Texas Tuesdays, Part I: The Carnivore’s Dilemma


photo: Matthew Wexler

A light lunch at The County Line, one of Austin's famous barbecue restaurants. Photo: Matthew Wexler

I had one thing on my mind during my recent trip to Austin, Texas—and it wasn’t where to purchase a pair of Wranglers or how to two-step my way into the arms of a stranger (although those options presented themselves repeatedly).


How much and how many varieties could I eat? The answer: plenty. Let’s talk about a few of the best.

Where Do I Draw the Line?

When my companions ordered “The Cadillac” at the famous County Line Bar-B-Q, I knew I’d be in trouble. The family-size platters include sausage, chicken, marbled 2nd cut brisket, original lean brisket, beef ribs and pork ribs—along with homemade bread and side dishes. The pork ribs were my favorite: smoky and sweet and falling of the bone. Just like me by the end of the meal. When County Line old-timer Dee Dee (with a purple bow in her hair that rivaled one of those Fred Flintstone beef ribs and an equally impressive smile across her face) arrived with a wedge of bread pudding and bourbon sauce, I nearly rolled out of my chair and right into hill country. But I’m a savory kind of guy, so I left dessert to the ladies and was still dipping handfuls of brisket into the County Line’s signature hot & spicy sauce as the rest of the group waddled to the parking lot.

“A” is for Antelope

It was probably a good thing that my third day in Austin involved some actual movement beyond car to dining table. It may have been my imagination, but within 48 hours my pants were feeling a bit snug and I was waking up with a tight chest. Not to fear, I could get my blood circulating by traversing the myriad of culinary delights at the Texas Hill Country Wine & Food Festival’s Grand Tasting.

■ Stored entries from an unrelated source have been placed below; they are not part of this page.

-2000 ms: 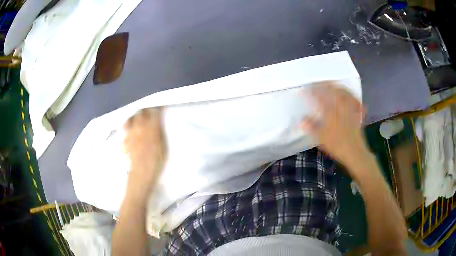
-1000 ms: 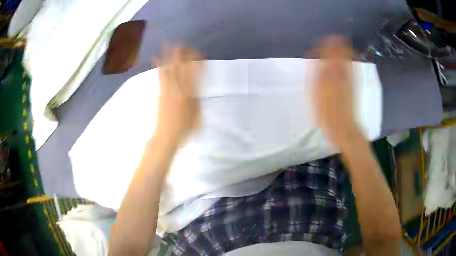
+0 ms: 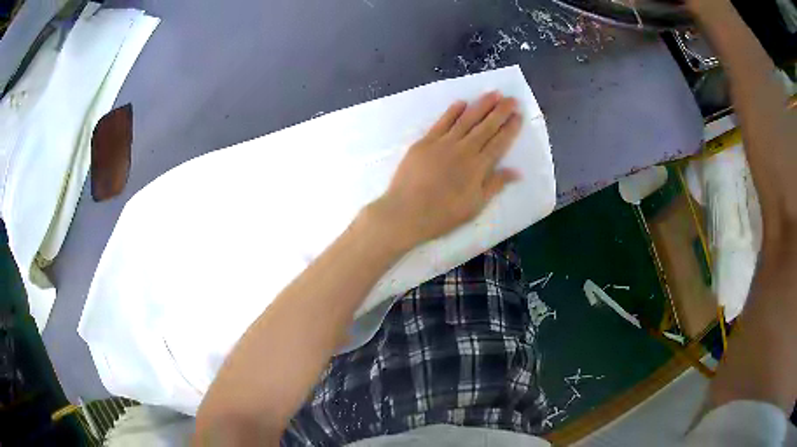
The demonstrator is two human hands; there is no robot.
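Note:
A large white garment piece [image 3: 227, 201] lies folded on the grey-blue padded table, with its near edge over the plaid lap. My left hand [image 3: 454, 170] lies flat on its right end, palm down, fingers a little apart, holding nothing. My right arm reaches up to the top right edge. My right hand [image 3: 699, 7] is almost wholly cut off there, beside the steam iron [image 3: 625, 12], so its grip is hidden. Only the lower part of the iron shows.
A brown pressing template [image 3: 112, 153] lies at the left, beside more white pieces [image 3: 65, 113]. Lint [image 3: 524, 39] is scattered near the iron. A metal rest [image 3: 695, 52] is at the table's right edge. White cloth [image 3: 732, 227] hangs by yellow bars at the right. Scraps lie on the green floor.
Both hands were on the cloth. My left hand has moved right to the cloth's right end, and my right hand has left it for the iron. The cloth's upper fold now lies smooth.

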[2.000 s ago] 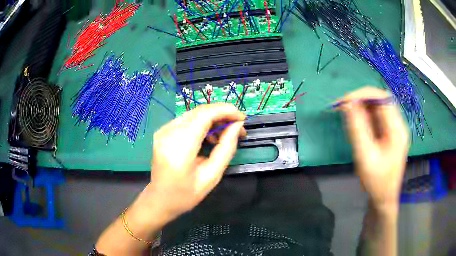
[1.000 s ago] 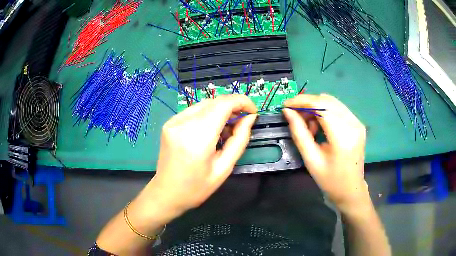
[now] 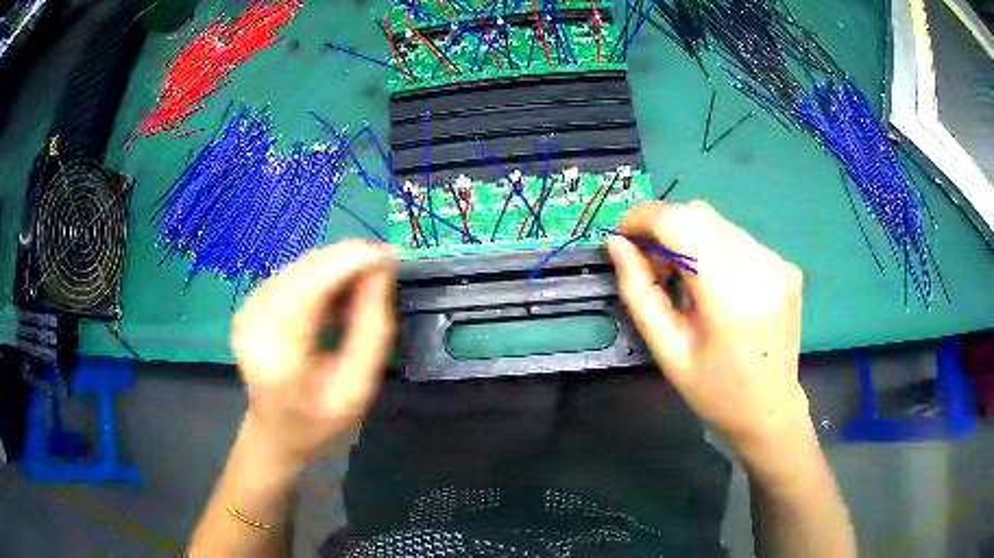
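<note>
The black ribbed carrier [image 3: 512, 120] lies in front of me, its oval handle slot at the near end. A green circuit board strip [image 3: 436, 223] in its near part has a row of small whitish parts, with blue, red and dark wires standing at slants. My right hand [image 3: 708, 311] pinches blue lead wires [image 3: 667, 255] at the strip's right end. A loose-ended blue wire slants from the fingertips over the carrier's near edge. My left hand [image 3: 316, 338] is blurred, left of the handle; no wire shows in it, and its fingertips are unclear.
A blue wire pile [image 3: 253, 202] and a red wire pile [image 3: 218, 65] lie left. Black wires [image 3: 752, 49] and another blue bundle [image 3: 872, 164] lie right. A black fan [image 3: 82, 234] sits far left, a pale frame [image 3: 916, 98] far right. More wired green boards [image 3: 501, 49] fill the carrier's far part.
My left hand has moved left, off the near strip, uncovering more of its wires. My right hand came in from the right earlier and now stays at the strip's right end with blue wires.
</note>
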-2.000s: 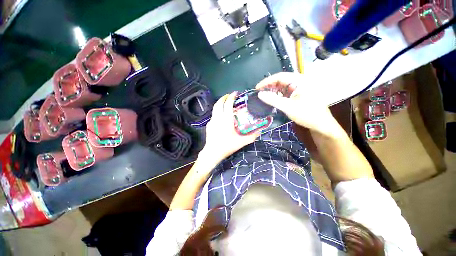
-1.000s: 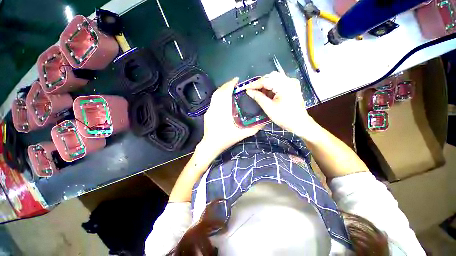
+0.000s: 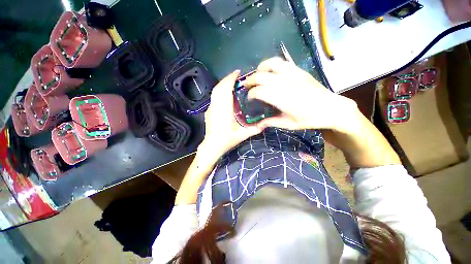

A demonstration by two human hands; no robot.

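Observation:
A pink housing is between my two hands at the bench's front edge, with its open end up. A green-white rim shows inside it, and a dark part covers most of its opening. My left hand is closed around the housing's left side. My right hand lies over its top and right side, fingers bent onto the dark part. The fingertips and the housing's right side are partly hidden by my right hand.
Several pink housings stand at the left. Loose black frames lie left of my hands. A grey box is at the back. A blue screwdriver and yellow-handled tool are at upper right. A cardboard box holds pink units, lower right.
The view has shifted, so the bench items sit higher in the picture. The dark part now lies flatter inside the housing's opening. My right hand has moved from its edge to spread over the housing.

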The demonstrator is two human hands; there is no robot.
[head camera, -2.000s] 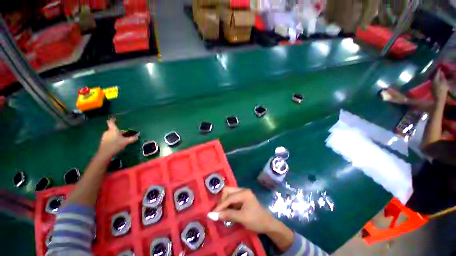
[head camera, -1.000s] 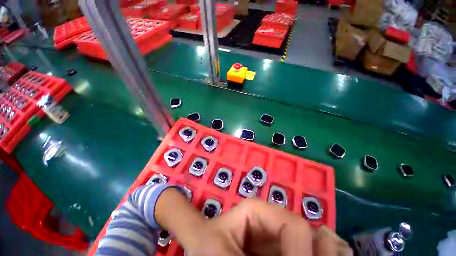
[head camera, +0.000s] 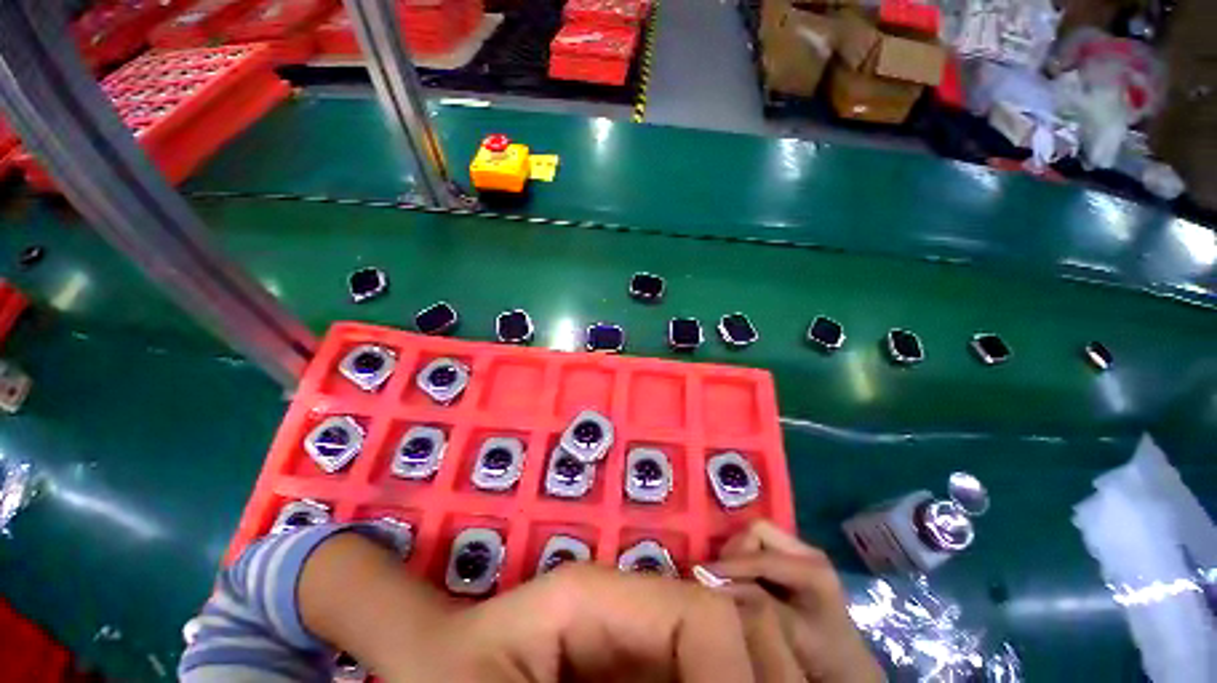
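Note:
A red tray (head camera: 534, 380) with square pockets lies in front of me, with watch bodies (head camera: 498, 463) in many pockets, sensor side up. Two watch bodies overlap at one pocket (head camera: 587, 436). My left hand (head camera: 601, 627) is large and close to the camera over the tray's near part, its fingers curled; what it holds is hidden. My right hand (head camera: 790, 587) is against it at the tray's right side, fingers pinched, with a small white wiping cloth (head camera: 710, 576) showing at the fingertips.
Several dark-screened watches (head camera: 737, 328) lie on the green belt (head camera: 561, 254) beyond the tray. An open whitish bottle (head camera: 908, 531) stands right, near shiny film scraps (head camera: 921, 627) and a white sheet (head camera: 1148, 534). A metal post (head camera: 174, 227) rises left; a yellow stop button box (head camera: 499, 167) sits beyond.
My left hand has come back from the watches on the belt to meet my right hand over the tray. The view swung left, then partly back right.

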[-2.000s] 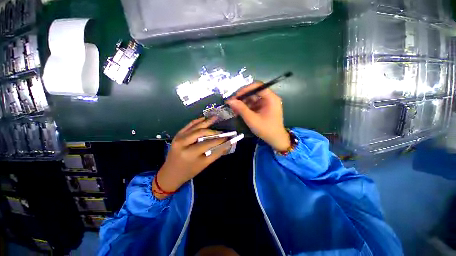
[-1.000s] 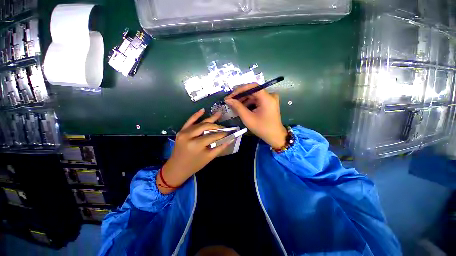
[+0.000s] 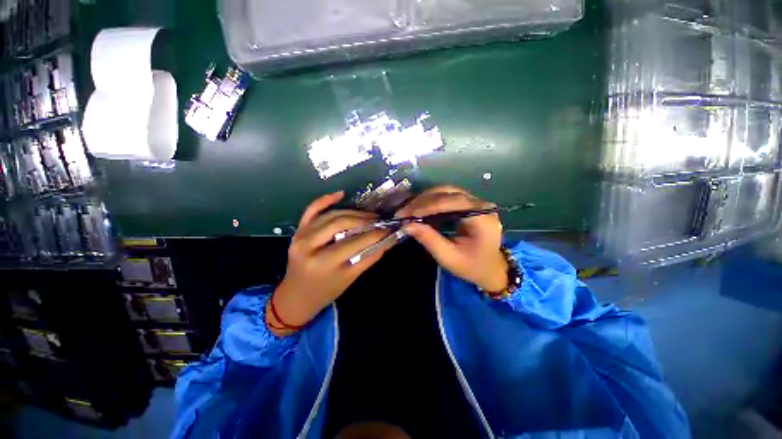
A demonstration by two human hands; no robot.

With more than one hundred chefs, restaurateurs, wineries, distilleries and chocolatiers, I knew I’d get a good workout. Standouts included Hudson’s on the Bend’s coffee-rubbed venison backstrap with green chile mashed potato, pickled relish and smoked tomato hollandaise. Hudson’s newly appointed Executive Chef Kelly Casey was one of the few represented female chefs in what appeared to be a Texas culinary boy’s club, and I’d say she’ll undoubtedly be making her mark in the months to come. But the most interesting bite of the evening was courtesy of Citrus (in the Hotel Valencia) Executive Chef Jeff Balfour —South Texas antelope tostada with yellow eye beans, pumpkin seed mole and grilled ramps. A wildly complex combination of creamy-chile-seasonal-meat-crunch. I was so confounded by the antelope that I had to ask for a plain piece to wrap my head around the flavor and texture. Think beef tenderloin with a touch of gaminess to remind you that you’re eating what I’ve declared a “frontier” meat. If you want to experiment with meats like venison, antelope and elk but don’t have the stomach or the shotgun to hunt it yourself, check out Broken Arrow Ranch, where you can order some pretty interesting cuts of fully inspected free-range wild game.

The Golden Ticket

It all felt like a dream by the time I made it to Austin-Bergstrom International Airport for my return flight home. I hadn’t noticed upon my arrival, but the airport features some of Austin’s favorite restaurants. I was tempted to plop myself down in front of The Salt Lick’s outpost on the concourse, but my spiked cholesterol and the fact that it was 7am made me think better of it. Temptation is a powerful thing, though, and I have no doubt I’ll be on the hunt for Texas t-bones sometime soon.